Project-Based Learning Philosophy
The department strongly emphasizes project-based learning as a core component of the curriculum. This approach ensures that students gain practical experience and apply theoretical concepts to real-world problems. The program includes both mini-projects and a final-year thesis/capstone project, providing students with opportunities to develop technical and professional skills.
Mini-Projects
Mini-projects are undertaken during the third and fourth semesters. These projects are typically team-based and focus on solving specific engineering problems. Students work under the guidance of faculty mentors and are evaluated based on their technical contribution, teamwork, and presentation skills.
Final-Year Thesis/Capstone Project
The final-year project is a comprehensive endeavor that allows students to integrate their learning and demonstrate their expertise in a chosen area of engineering.

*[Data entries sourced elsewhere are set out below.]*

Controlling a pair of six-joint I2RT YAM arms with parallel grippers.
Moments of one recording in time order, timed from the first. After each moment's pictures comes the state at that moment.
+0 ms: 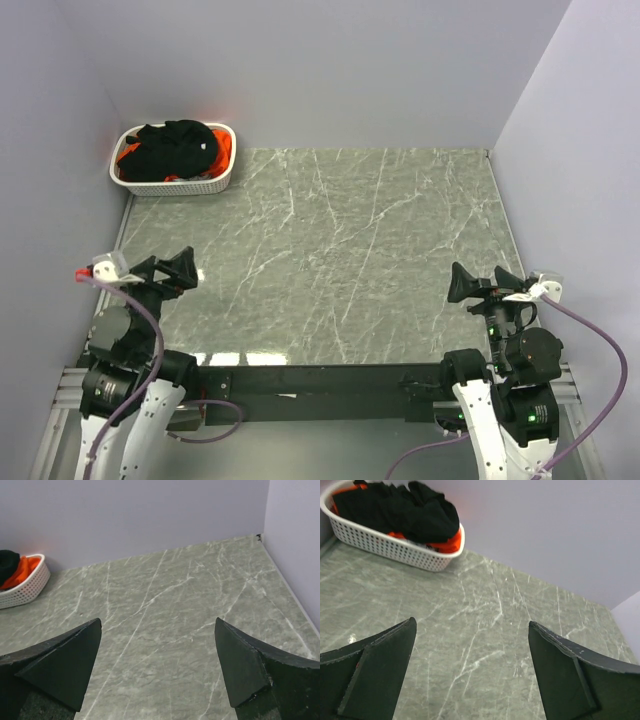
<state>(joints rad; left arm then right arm) -0.23 0.09 0.63 -0.47 -0.28 -0.44 0.10 0.01 0.67 -0.59 0.12 0.22</state>
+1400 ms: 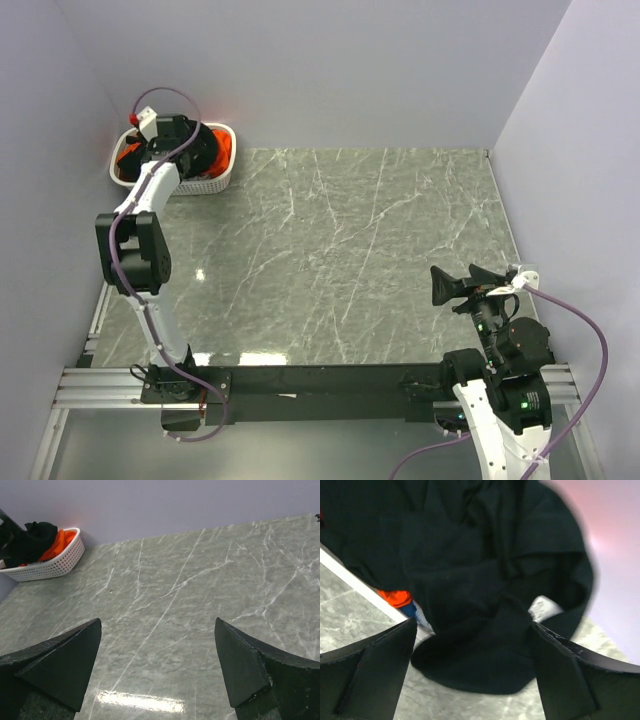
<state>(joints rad) 0.04 1.97 1.69 -0.27 -0.38 -0.65 0.14 0.01 0.58 -0.55 -0.03 0.29</state>
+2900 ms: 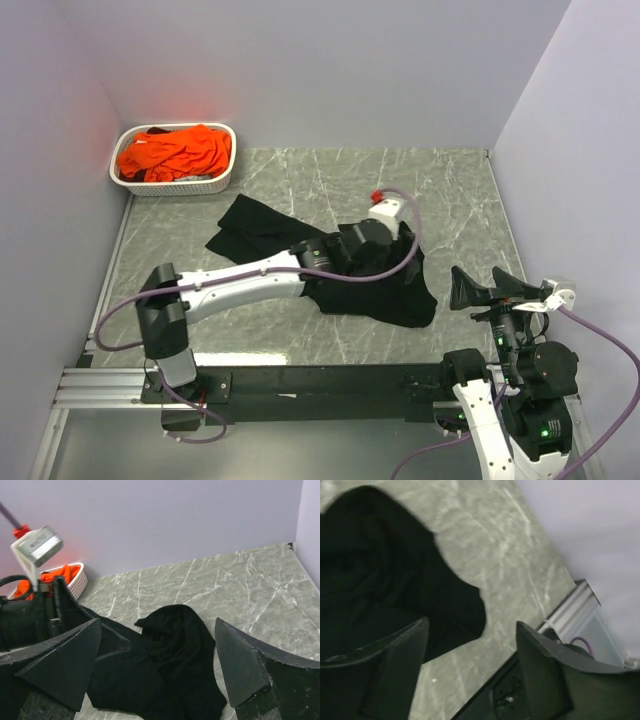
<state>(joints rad) -1.18 1.74 1.54 -0.25 -0.22 -0.63 0.14 0.01 0.77 -0.62 0.06 0.30</state>
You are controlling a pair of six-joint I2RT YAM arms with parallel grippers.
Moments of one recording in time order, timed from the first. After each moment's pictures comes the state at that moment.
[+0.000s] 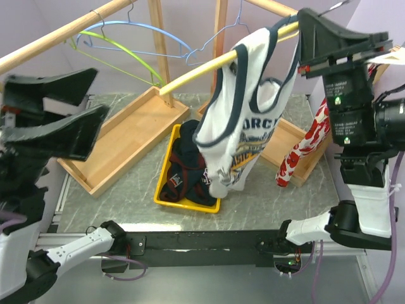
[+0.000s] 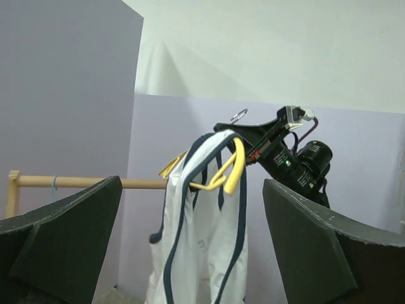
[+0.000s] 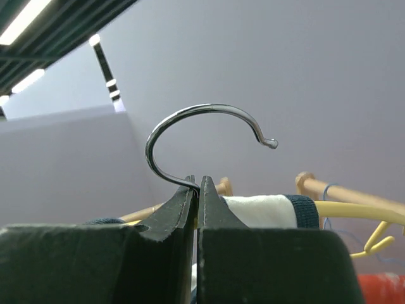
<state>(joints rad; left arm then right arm) -0.64 0.89 1.73 0.00 0.28 -0.48 1.05 1.34 2.28 -0.09 0.52 -0.17</state>
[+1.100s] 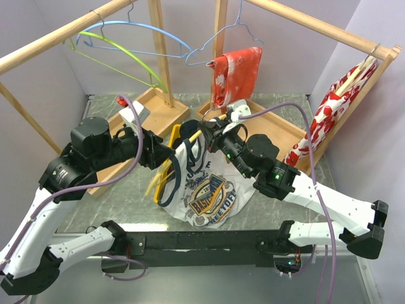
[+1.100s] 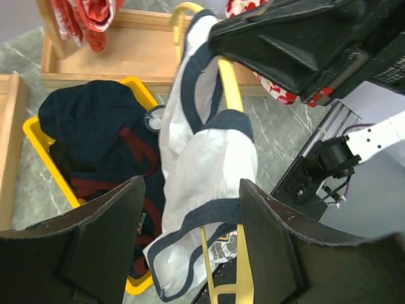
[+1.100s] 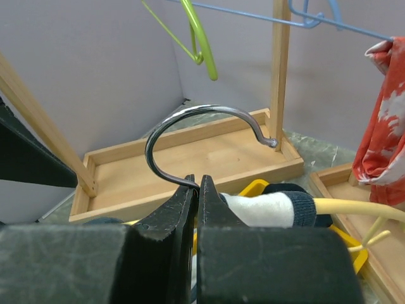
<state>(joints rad) -0.64 0.92 1.43 -0.75 0.27 -0.20 1.06 1.10 1.14 0.11 0.42 0.10</state>
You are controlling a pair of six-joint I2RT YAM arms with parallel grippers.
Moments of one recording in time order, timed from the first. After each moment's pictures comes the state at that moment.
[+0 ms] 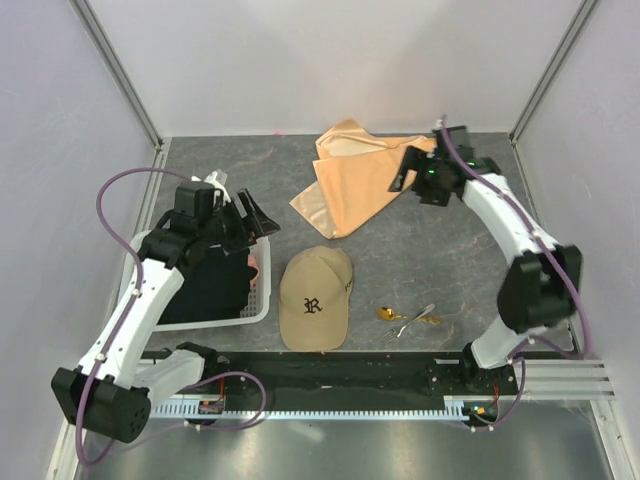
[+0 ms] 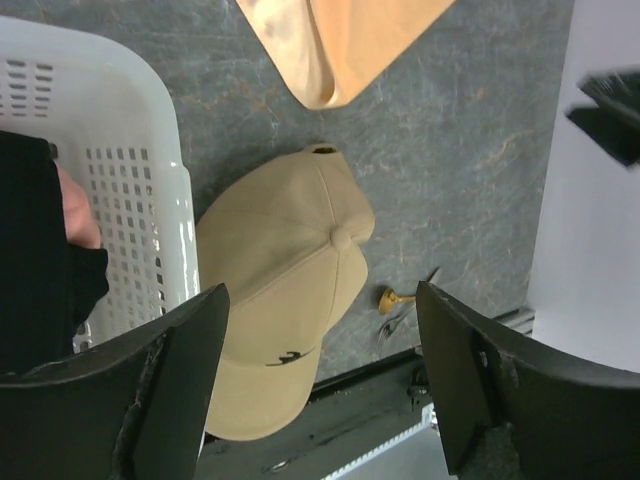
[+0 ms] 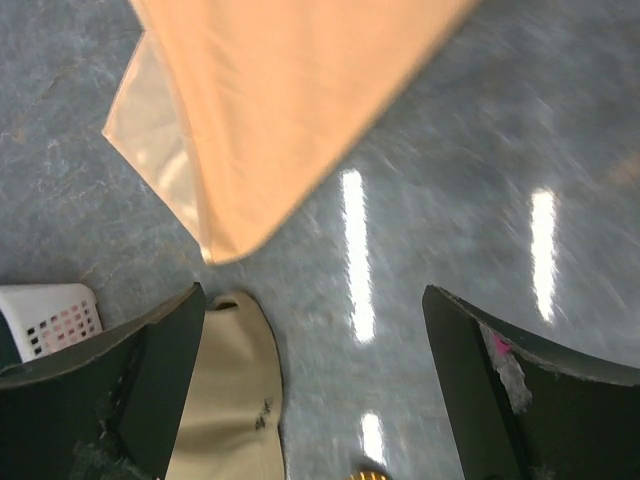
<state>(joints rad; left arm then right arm) -0.26 1.05 1.04 -0.67 0.27 -0.70 0.17 1.60 1.41 -0.65 -0.17 0.51</state>
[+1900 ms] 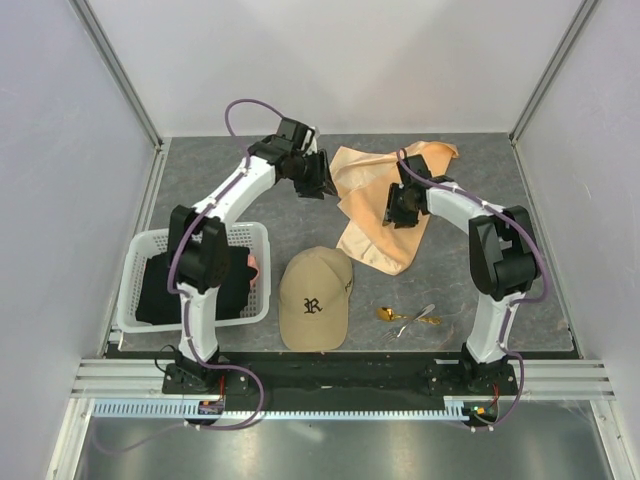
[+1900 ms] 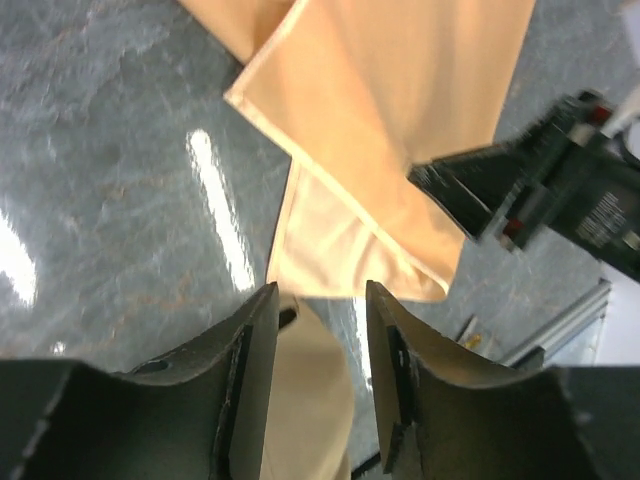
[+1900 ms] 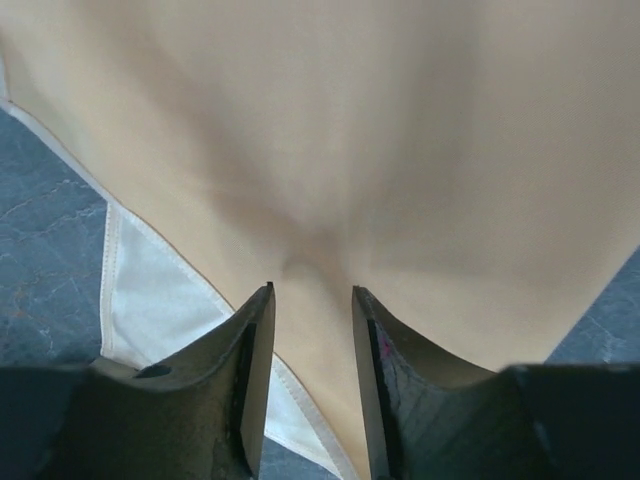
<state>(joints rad) -0.43 2.03 1.82 -0.69 0.34 -0.51 0.29 1.93 1.33 -0.46 -0.05 0.51</state>
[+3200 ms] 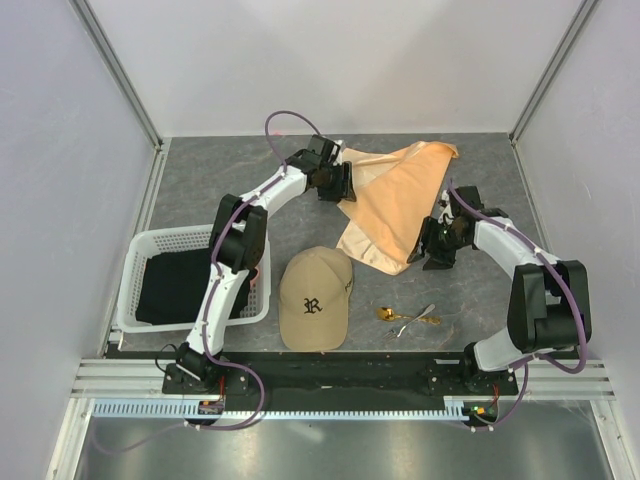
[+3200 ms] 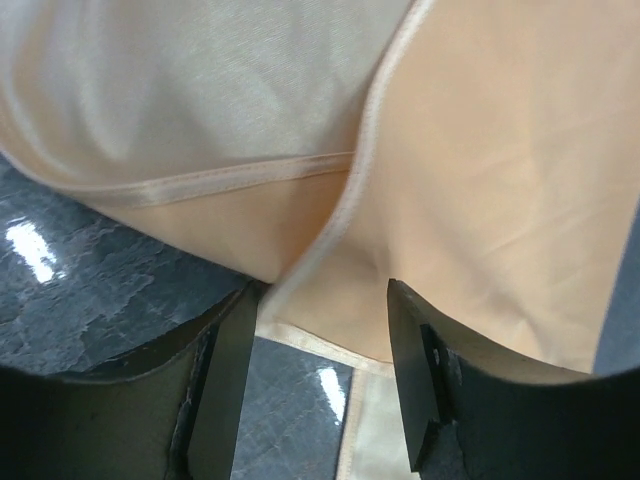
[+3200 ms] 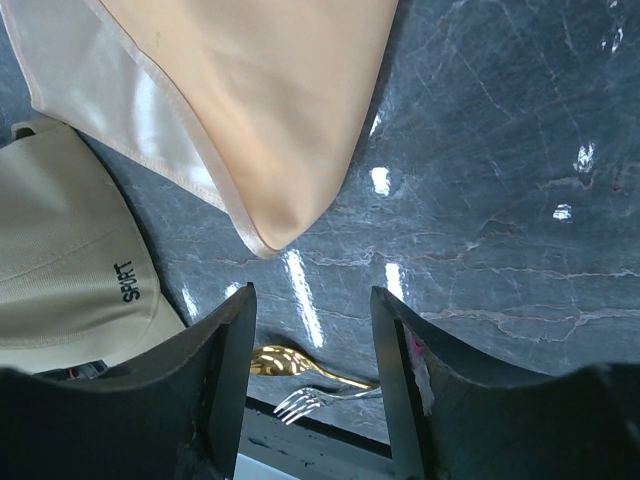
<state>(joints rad) -0.49 2.48 2.12 -0.51 0.29 -0.40 0.07 1.52 0.94 -0.65 -0.36 0.41</state>
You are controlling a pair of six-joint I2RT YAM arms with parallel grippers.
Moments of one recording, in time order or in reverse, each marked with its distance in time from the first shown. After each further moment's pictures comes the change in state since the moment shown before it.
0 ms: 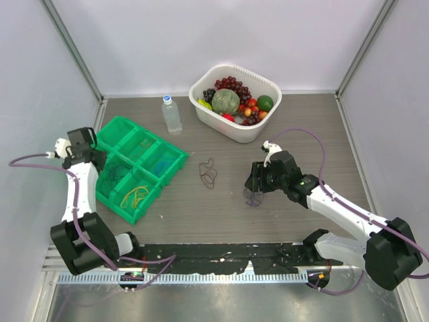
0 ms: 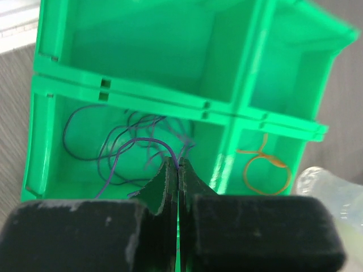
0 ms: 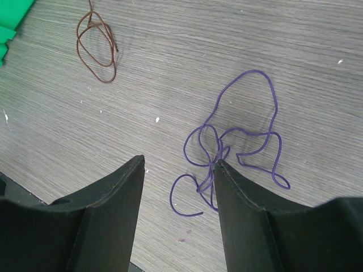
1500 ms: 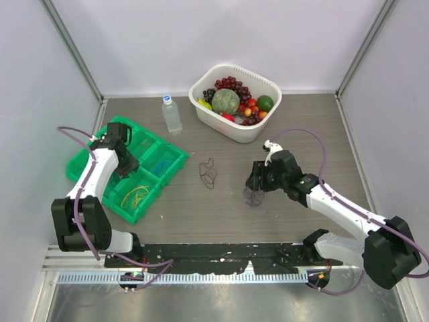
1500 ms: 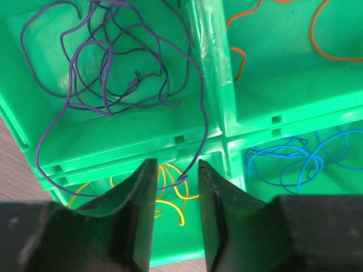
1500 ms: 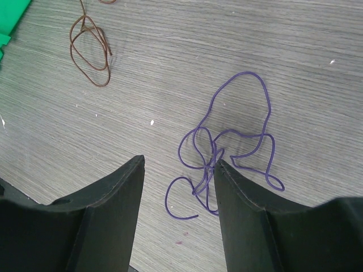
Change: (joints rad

Students select a project topic in consultation with faculty mentors and work on it for the entire academic year. The project includes literature review, design, implementation, testing, and documentation. Students present their work in a final defense and are evaluated based on the quality of the project, innovation, and presentation.
Project Selection and Mentorship
Students are encouraged to choose projects that align with their interests and career goals. The department provides a list of project ideas and research areas, and students can also propose their own projects. Faculty mentors are assigned based on the project topic and the expertise of the faculty member. The mentorship process includes regular meetings, progress reviews, and guidance on technical and professional development.